Directions | In your copy of the listing below, reproduce each word exactly and include no pictures.

------------------------------------------------

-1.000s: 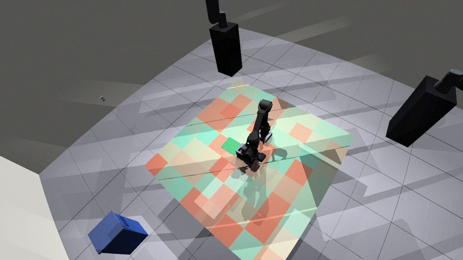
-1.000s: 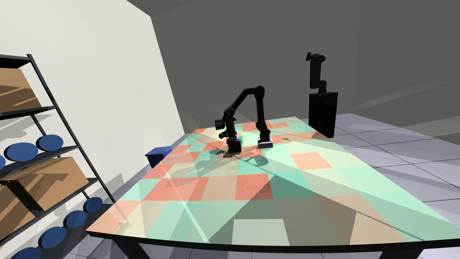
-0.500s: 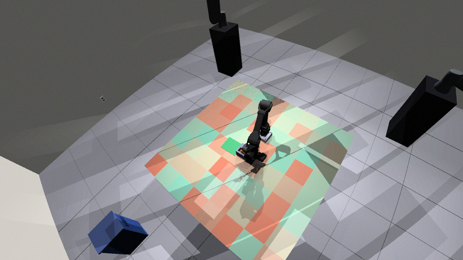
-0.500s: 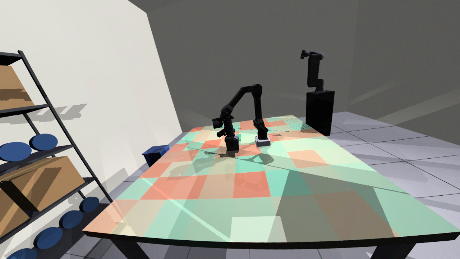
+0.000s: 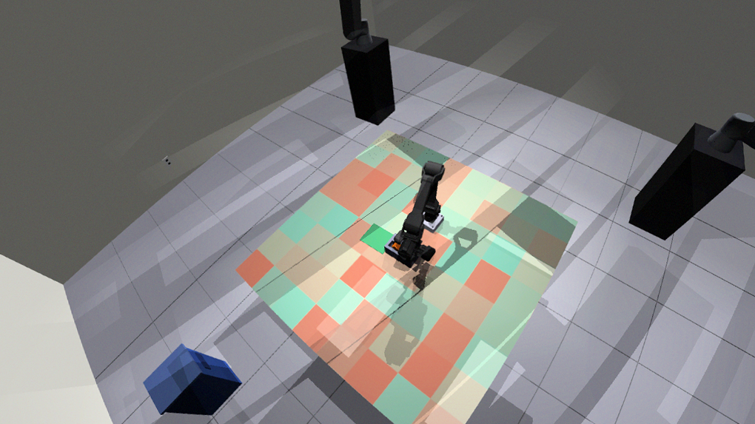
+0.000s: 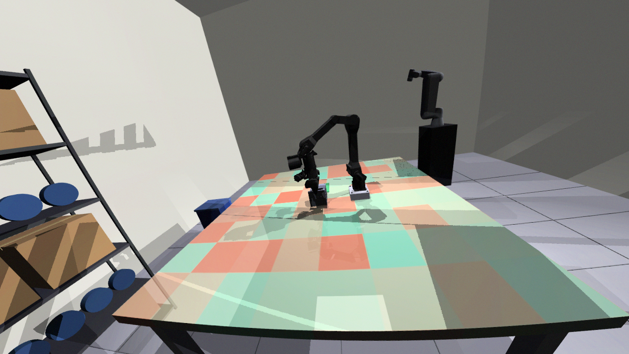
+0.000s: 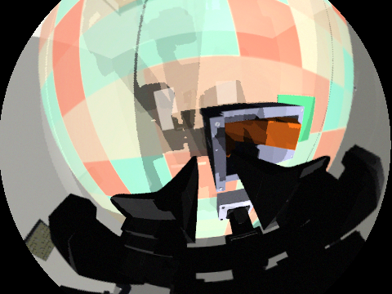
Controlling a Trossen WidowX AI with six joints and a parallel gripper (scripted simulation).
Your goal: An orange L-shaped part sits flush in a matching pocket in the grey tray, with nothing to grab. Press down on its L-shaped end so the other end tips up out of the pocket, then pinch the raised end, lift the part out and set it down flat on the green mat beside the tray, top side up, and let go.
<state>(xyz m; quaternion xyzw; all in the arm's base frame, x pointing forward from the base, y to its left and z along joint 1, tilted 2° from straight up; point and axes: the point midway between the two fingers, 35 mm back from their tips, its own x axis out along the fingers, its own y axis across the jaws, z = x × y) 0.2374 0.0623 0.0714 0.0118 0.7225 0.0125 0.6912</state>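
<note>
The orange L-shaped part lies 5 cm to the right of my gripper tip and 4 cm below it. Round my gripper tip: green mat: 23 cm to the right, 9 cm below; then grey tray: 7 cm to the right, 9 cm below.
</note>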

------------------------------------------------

The completed task |
-1.000s: 
-1.000s: 
-0.500s: 
-0.500s: 
+0.000s: 
+0.000s: 
+0.000s: 
Controlling a Trossen WidowX AI with six joints and a parallel gripper (scripted simulation).
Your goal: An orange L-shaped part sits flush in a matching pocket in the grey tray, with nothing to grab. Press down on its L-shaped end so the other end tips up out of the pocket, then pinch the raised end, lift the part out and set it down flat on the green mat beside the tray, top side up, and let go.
<state>(xyz m; quaternion xyzw; all in the arm's base frame, x pointing forward from the base, y to its left and z along joint 1, tilted 2° from straight up; point and axes: the point midway between the two fingers, 35 mm back from their tips, its own x axis out along the fingers, its own y axis across the jaws, z = x × y) 0.2374 0.0623 0.0714 0.0118 0.7225 0.0125 0.6912</state>
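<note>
The orange L-shaped part lies 5 cm to the right of my gripper tip and 4 cm below it. Round my gripper tip: green mat: 23 cm to the right, 9 cm below; then grey tray: 7 cm to the right, 9 cm below.
</note>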

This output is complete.